→ **What you should do**
Write out each entry once more so that it matches the original exactly.
▼
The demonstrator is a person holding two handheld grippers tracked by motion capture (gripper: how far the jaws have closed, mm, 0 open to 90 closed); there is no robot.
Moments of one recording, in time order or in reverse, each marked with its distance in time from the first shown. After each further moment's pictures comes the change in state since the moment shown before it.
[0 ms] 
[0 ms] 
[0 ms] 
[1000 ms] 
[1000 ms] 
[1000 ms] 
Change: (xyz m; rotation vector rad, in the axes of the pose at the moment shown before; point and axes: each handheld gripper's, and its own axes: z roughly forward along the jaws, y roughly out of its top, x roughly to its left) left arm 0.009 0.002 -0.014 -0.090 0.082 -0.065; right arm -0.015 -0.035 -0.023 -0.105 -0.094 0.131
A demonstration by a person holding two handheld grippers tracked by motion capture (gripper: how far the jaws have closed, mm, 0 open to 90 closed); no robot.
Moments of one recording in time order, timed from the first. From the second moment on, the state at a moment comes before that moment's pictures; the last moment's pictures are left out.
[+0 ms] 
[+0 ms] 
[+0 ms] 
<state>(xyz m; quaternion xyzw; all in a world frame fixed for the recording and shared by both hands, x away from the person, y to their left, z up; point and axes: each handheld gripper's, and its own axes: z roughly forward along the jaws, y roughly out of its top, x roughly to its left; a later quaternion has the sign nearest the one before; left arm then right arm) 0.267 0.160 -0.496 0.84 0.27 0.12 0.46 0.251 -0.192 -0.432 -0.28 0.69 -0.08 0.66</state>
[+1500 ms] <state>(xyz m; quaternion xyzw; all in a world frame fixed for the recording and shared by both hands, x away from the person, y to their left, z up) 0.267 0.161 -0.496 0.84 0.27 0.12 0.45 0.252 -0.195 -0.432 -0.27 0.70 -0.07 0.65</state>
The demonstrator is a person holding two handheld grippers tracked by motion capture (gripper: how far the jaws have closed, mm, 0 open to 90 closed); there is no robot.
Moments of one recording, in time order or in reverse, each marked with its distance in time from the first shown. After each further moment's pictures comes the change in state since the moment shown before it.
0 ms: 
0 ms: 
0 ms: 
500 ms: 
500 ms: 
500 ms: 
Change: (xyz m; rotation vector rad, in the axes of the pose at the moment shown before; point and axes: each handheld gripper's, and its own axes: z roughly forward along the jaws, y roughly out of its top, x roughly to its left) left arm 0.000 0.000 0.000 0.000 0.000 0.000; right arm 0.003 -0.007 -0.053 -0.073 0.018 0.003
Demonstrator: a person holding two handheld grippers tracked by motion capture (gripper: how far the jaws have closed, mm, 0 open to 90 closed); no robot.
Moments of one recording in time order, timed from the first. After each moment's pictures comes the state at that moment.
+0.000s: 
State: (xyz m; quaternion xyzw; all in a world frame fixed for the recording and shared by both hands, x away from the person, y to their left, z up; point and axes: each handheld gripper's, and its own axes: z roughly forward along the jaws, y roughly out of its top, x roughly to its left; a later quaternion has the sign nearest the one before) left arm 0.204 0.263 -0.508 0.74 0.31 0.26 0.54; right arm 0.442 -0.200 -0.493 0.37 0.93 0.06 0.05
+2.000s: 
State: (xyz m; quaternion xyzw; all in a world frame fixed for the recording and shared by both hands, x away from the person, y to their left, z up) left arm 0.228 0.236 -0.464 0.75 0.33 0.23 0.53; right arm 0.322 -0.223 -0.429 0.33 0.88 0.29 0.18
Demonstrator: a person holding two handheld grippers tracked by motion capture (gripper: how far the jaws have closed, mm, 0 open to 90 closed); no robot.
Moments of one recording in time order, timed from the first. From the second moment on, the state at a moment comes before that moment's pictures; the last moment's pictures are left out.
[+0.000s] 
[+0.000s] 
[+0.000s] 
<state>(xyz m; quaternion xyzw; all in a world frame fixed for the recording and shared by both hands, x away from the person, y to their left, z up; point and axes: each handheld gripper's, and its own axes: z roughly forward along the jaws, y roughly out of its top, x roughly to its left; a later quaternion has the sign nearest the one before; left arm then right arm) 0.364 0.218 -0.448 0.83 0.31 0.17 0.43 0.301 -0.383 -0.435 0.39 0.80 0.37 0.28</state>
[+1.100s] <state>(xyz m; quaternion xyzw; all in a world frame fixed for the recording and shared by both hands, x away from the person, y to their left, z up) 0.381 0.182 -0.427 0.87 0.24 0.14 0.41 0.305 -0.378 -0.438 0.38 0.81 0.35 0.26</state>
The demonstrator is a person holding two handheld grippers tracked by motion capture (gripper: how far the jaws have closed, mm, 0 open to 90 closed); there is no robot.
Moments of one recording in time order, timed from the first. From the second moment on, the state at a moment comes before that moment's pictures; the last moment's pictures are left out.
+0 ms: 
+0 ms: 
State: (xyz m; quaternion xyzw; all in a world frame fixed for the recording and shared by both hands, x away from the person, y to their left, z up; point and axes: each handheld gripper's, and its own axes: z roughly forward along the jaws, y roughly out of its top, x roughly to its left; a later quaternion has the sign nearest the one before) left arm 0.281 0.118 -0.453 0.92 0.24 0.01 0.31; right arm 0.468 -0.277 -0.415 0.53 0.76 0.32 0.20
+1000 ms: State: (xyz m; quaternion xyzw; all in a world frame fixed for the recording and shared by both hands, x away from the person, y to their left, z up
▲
→ **Task solution**
The demonstrator is a person holding two handheld grippers tracked by motion capture (gripper: how far the jaws have closed, mm, 0 open to 90 closed); there is no robot.
Moments of one recording, in time order or in reverse, each marked with its distance in time from the first shown. After each further moment's pictures comes the change in state since the moment shown before it.
[0 ms] 
[0 ms] 
[0 ms] 
[1000 ms] 
[1000 ms] 
[1000 ms] 
Change: (xyz m; rotation vector rad, in the axes of the pose at the moment shown before; point and axes: each handheld gripper's, and its own axes: z roughly forward along the jaws, y roughly out of its top, x roughly to its left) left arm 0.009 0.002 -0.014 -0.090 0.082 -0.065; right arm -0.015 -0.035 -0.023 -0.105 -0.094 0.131
A demonstration by a person holding two handheld grippers tracked by motion capture (gripper: how far the jaws have closed, mm, 0 open to 90 closed); no robot.
Moments of one recording in time order, timed from the first. From the second moment on, the state at a moment comes before that moment's pictures; the last moment's pictures are left out.
[+0 ms] 
[+0 ms] 
[+0 ms] 
<state>(xyz m; quaternion xyzw; all in a world frame fixed for the recording and shared by both hands, x away from the person, y to their left, z up; point and axes: each handheld gripper's, and its own axes: z roughly forward along the jaws, y roughly out of its top, x roughly to its left; a later quaternion has the sign nearest the one before; left arm then right arm) 0.267 0.160 -0.496 0.84 0.27 0.12 0.46 0.251 -0.192 -0.432 -0.28 0.69 -0.08 0.66</state>
[+1500 ms] <state>(xyz m; quaternion xyzw; all in a world frame fixed for the recording and shared by both hands, x away from the person, y to their left, z up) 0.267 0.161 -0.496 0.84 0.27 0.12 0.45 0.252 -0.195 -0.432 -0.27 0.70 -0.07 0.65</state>
The demonstrator is a person holding two handheld grippers tracked by motion capture (gripper: how far the jaws have closed, mm, 0 open to 90 closed); there is no robot.
Moments of one recording, in time order or in reverse, each marked with its distance in time from the first shown. After each further moment's pictures comes the change in state since the moment shown before it.
0 ms: 
0 ms: 
0 ms: 
500 ms: 
500 ms: 
500 ms: 
Change: (xyz m; rotation vector rad, in the axes of the pose at the moment shown before; point and axes: each handheld gripper's, and its own axes: z roughly forward along the jaws, y roughly out of its top, x roughly to its left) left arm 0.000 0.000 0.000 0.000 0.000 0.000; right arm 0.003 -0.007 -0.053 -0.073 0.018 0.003
Demonstrator: a person holding two handheld grippers tracked by motion capture (gripper: how far the jaws have closed, mm, 0 open to 90 closed); no robot.
Moments of one recording in time order, timed from the first. After each moment's pictures comes the state at that moment.
+0.000s: 
State: (xyz m; quaternion xyzw; all in a world frame fixed for the recording and shared by both hands, x away from the person, y to their left, z up; point and axes: each handheld gripper's, and its own axes: z roughly forward along the jaws, y roughly out of its top, x roughly to its left; a later quaternion has the sign nearest the one before) left arm 0.204 0.263 -0.508 0.74 0.31 0.26 0.54; right arm 0.442 -0.200 -0.493 0.37 0.93 0.06 0.05
+2.000s: 
State: (xyz m; quaternion xyzw; all in a world frame fixed for the recording and shared by both hands, x away from the person, y to their left, z up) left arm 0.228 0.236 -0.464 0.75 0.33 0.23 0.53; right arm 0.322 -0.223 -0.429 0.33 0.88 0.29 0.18
Demonstrator: a person holding two handheld grippers tracked by motion capture (gripper: how far the jaws have closed, mm, 0 open to 90 closed); no robot.
Moments of one recording in time order, timed from the first. From the second moment on, the state at a moment comes before that moment's pictures; the last moment's pictures are left out.
[+0.000s] 
[+0.000s] 
[+0.000s] 
<state>(xyz m; quaternion xyzw; all in a world frame fixed for the recording and shared by both hands, x away from the person, y to their left, z up; point and axes: each handheld gripper's, and its own axes: z roughly forward along the jaws, y roughly out of its top, x roughly to its left; a later quaternion has the sign nearest the one before; left arm then right arm) 0.364 0.218 -0.448 0.83 0.31 0.17 0.43 0.301 -0.383 -0.435 0.39 0.80 0.37 0.28</state>
[+1.100s] <state>(xyz m; quaternion xyzw; all in a world frame fixed for the recording and shared by both hands, x away from the person, y to their left, z up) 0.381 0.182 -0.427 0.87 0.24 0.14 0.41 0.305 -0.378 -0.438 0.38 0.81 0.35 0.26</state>
The demonstrator is a person holding two handheld grippers tracked by motion capture (gripper: how far the jaws have closed, mm, 0 open to 90 closed); there is no robot.
Moments of one recording in time order, timed from the first. From the second moment on, the state at a moment comes before that moment's pictures; the last moment's pictures are left out.
+0 ms: 
+0 ms: 
State: (xyz m; quaternion xyzw; all in a world frame fixed for the recording and shared by both hands, x away from the person, y to their left, z up; point and axes: each handheld gripper's, and its own axes: z roughly forward along the jaws, y roughly out of its top, x roughly to its left; a later quaternion has the sign nearest the one before) left arm 0.281 0.118 -0.453 0.92 0.24 0.01 0.31; right arm 0.468 -0.277 -0.415 0.53 0.76 0.32 0.20
+1000 ms: State: (xyz m; quaternion xyzw; all in a world frame fixed for the recording and shared by both hands, x away from the person, y to their left, z up

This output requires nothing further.